**What you have to do**
Your task is to copy each line of the records that includes the string "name".

**Dataset entries**
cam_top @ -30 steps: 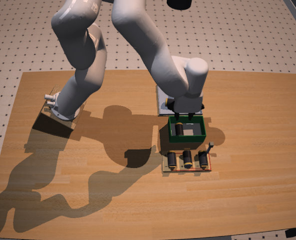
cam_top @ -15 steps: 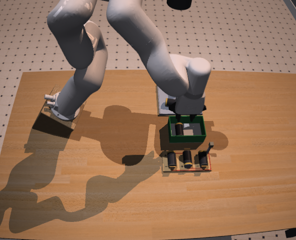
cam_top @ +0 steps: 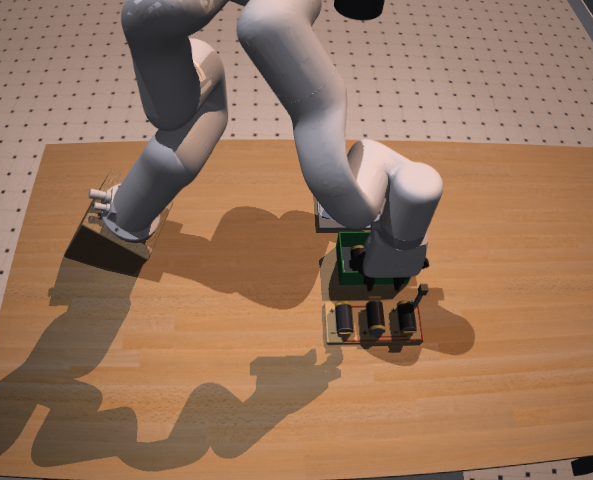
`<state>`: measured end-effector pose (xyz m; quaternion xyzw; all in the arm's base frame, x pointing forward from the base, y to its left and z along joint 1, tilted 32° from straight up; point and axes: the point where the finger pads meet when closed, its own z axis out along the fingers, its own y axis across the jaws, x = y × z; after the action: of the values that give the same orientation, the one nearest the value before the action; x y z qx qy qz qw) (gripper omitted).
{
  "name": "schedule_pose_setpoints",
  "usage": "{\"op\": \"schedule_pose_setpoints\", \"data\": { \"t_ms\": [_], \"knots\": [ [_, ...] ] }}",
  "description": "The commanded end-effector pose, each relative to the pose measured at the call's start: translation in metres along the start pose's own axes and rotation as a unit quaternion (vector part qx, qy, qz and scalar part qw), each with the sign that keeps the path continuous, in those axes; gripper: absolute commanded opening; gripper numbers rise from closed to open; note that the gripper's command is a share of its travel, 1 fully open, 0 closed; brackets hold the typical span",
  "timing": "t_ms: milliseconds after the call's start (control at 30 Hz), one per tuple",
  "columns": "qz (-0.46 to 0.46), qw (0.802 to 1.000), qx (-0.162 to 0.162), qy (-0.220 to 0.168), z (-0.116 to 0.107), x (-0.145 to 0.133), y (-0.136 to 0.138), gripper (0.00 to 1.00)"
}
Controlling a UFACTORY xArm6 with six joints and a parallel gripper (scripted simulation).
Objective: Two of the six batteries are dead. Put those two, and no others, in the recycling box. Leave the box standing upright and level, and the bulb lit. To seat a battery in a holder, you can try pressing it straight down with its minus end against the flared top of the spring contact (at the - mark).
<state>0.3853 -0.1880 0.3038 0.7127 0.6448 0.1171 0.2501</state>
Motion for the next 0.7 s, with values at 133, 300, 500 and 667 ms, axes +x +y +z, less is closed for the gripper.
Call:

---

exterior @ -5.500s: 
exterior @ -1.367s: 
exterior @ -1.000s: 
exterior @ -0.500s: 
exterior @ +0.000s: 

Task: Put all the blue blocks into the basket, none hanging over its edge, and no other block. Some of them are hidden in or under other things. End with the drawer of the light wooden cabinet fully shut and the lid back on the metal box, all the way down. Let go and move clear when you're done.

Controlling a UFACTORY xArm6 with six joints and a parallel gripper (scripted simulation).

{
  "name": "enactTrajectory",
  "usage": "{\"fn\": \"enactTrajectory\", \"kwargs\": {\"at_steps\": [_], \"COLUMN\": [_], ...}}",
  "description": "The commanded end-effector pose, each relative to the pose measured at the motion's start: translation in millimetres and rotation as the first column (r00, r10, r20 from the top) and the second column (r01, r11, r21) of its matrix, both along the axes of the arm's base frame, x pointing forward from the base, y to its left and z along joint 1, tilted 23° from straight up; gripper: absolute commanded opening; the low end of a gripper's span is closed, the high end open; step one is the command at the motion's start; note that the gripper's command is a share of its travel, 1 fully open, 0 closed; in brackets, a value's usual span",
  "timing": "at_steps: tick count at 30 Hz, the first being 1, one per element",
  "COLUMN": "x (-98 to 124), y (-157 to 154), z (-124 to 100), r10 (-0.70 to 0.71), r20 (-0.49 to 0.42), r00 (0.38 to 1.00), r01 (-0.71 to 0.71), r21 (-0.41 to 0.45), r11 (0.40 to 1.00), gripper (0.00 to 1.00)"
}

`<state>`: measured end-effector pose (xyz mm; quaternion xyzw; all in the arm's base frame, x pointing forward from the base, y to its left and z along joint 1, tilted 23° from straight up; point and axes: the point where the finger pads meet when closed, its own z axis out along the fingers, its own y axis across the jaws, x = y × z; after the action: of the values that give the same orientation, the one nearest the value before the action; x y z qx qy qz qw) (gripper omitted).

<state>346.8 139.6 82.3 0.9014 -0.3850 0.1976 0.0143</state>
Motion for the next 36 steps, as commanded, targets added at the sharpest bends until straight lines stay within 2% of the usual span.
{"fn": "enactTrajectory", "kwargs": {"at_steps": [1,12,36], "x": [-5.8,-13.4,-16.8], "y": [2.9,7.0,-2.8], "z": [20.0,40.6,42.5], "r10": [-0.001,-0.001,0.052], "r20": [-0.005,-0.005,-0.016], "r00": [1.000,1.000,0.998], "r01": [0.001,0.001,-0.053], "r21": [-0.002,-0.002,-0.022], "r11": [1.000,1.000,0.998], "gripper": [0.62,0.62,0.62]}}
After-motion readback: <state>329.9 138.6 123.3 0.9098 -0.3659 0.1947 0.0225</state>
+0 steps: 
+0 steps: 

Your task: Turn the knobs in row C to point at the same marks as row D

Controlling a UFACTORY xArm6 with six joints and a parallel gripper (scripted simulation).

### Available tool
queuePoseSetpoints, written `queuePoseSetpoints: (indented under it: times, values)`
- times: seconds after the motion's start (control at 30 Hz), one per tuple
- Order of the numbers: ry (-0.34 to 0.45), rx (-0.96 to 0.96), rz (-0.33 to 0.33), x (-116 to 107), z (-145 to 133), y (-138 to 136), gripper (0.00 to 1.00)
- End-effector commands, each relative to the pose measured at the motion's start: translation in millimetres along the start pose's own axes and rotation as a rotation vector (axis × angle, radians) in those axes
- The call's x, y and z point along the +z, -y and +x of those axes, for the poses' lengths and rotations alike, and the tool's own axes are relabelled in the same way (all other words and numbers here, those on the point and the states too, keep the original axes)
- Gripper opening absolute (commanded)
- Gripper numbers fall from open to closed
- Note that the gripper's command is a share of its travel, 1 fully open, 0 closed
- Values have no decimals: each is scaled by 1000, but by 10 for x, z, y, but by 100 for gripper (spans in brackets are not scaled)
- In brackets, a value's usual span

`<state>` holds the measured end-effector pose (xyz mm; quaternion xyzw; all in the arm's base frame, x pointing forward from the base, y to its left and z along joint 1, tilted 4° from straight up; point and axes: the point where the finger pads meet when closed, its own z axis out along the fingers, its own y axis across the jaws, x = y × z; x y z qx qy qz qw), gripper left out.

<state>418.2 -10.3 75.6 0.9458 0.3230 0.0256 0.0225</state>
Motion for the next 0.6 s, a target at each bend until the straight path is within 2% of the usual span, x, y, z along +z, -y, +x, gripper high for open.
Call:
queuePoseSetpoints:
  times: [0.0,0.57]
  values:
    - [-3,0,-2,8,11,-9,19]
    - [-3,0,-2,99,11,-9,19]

**Completed task**
  "name": "schedule_pose_setpoints",
  "name": "enactTrajectory",

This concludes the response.